16:25:04,739 ERROR [net.sf.jooreports.openoffice.connection.SocketOpenOfficeConnection] disconnected unexpectedly
16:26:09,728 INFO  [org.alfresco.repo.node.index.FullIndexRecoveryComponent]    100 % complete.
16:26:09,729 INFO  [org.alfresco.repo.node.index.FullIndexRecoveryComponent] Index recovery completed.

ulimit -n is 1024

Could this be a leak in java 6?

We've switched back to the bundled java to see if that makes a difference for regular use.

adepue
Champ in-the-making
Champ in-the-making

Could this be a leak in java 6?

Come to think of it, we never ran into this issue until we upgraded our server to use Java 1.6.

prototribe
Champ in-the-making
Champ in-the-making
Ran into the "too many open files" issue again, but it took a bit longer. I've increased ulimit to 4096. we'll see how long it takes now.

prototribe
Champ in-the-making
Champ in-the-making
With the increased ulimit and the bundled java I have not encountered the problem again.
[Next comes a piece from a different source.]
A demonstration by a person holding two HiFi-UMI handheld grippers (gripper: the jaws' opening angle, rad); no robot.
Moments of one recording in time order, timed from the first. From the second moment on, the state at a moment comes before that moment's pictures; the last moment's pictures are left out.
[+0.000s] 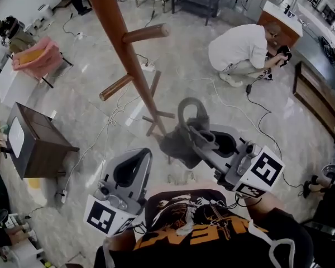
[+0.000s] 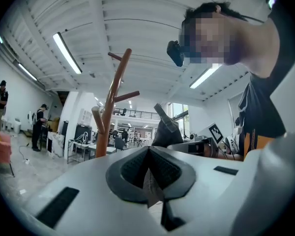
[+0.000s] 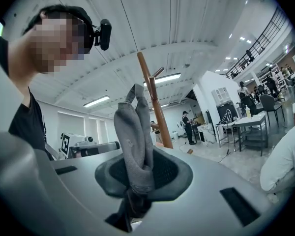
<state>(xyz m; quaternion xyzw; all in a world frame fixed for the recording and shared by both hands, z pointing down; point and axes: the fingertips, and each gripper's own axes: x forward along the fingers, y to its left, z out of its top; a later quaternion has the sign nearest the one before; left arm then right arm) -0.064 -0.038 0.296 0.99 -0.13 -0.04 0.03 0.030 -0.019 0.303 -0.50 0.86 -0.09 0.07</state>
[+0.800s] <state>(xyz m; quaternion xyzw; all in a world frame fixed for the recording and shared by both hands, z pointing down) -0.090 -0.076 0.297 1.00 0.06 0.00 0.03 -0.016 -0.021 0.313 -0.65 0.75 -0.08 0.09</state>
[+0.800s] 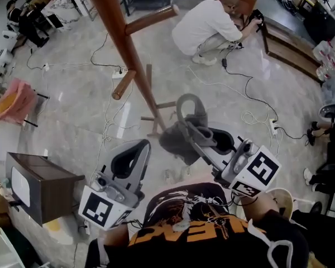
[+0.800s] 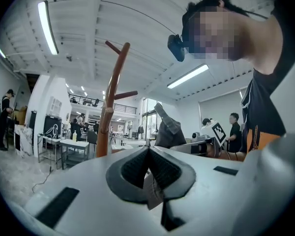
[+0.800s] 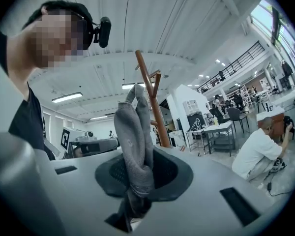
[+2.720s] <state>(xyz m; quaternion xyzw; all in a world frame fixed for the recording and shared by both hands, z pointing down) -0.165 -0.196 0.305 0.97 0.24 -0.01 0.03 -0.126 -0.126 0.327 -0.80 0.59 -0.06 0.07</state>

However I have encountered an issue with the jvm crashing in whats probably an unrelated issue.

I'll be moving back to 1.6.0 with the increase ulimt (4096) to see if that helps both scenarios.

Heres a snippet of the stack trace if anyone cares. The crash occurred during a CIFS access. I've read that the 1.5.0 jvms have a few bugs.

#
# An unexpected error has been detected by HotSpot Virtual Machine:
#
#  SIGSEGV (0xb) at pc=0xb20b8ecd, pid=3688, tid=2061646768
#
# Java VM: Java HotSpot(TM) Server VM (1.5.0_08-b03 mixed mode)
# Problematic frame:
# J  java.util.HashMap$ValueIterator.next()Ljava/lang/Object;
#

—————  T H R E A D  —————

Current thread (0x0851c950):  JavaThread "Sess_T19_192.168.0.103" daemon [_thread_in_Java, id=8461]

siginfo:si_signo=11, si_errno=0, si_code=1, si_addr=0x00005510

Registers:
EAX=0xad784f38, EBX=0x00000007, ECX=0x7f940c20, EDX=0x00005500
ESP=0x7ae22458, EBP=0xae0c5130, ESI=0xaecda5a0, EDI=0x00000004
EIP=0xb20b8ecd, CR2=0x00005510, EFLAGS=0x00010246

Top of Stack: (sp=0x7ae22458)
0x7ae22458:   8338fc00 b199c7f0 8338f7c8 aecda5a0
0x7ae22468:   ae0c5130 00000004 ad5cb5f0 b1ec7270
0x7ae22478:   7f940bd4 7f9405dc 00000003 7f940520
0x7ae22488:   7f940be0 8339f500 0851c950 7f940520
0x7ae22498:   7f9406d8 7f9404a8 8339f500 8338a758
0x7ae224a8:   7f940c20 00000003 7f940538 7f940bd4
0x7ae224b8:   00000026 7f940370 b7aeb55e b21a7ca4
0x7ae224c8:   afdc8078 00000000 7f93e9f8 7f940300

Instructions: (pc=0xb20b8ecd)
0xb20b8ebd:   53 24 8b 59 14 3b d3 0f 85 d7 00 00 00 8b 51 08
0xb20b8ecd:   8b 5a 10 89 74 24 0c 89 6c 24 10 89 7c 24 14 8b

Stack: [0x7ada3000,0x7ae24000),  sp=0x7ae22458,  free space=509k
Native frames: (J=compiled Java code, j=interpreted, Vv=VM code, C=native code)
J  java.util.HashMap$ValueIterator.next()Ljava/lang/Object;

UPDATE: 2007-04-09
The crashes were due to a hardware issue. We're still on java 1.5 and it seems to be working fine.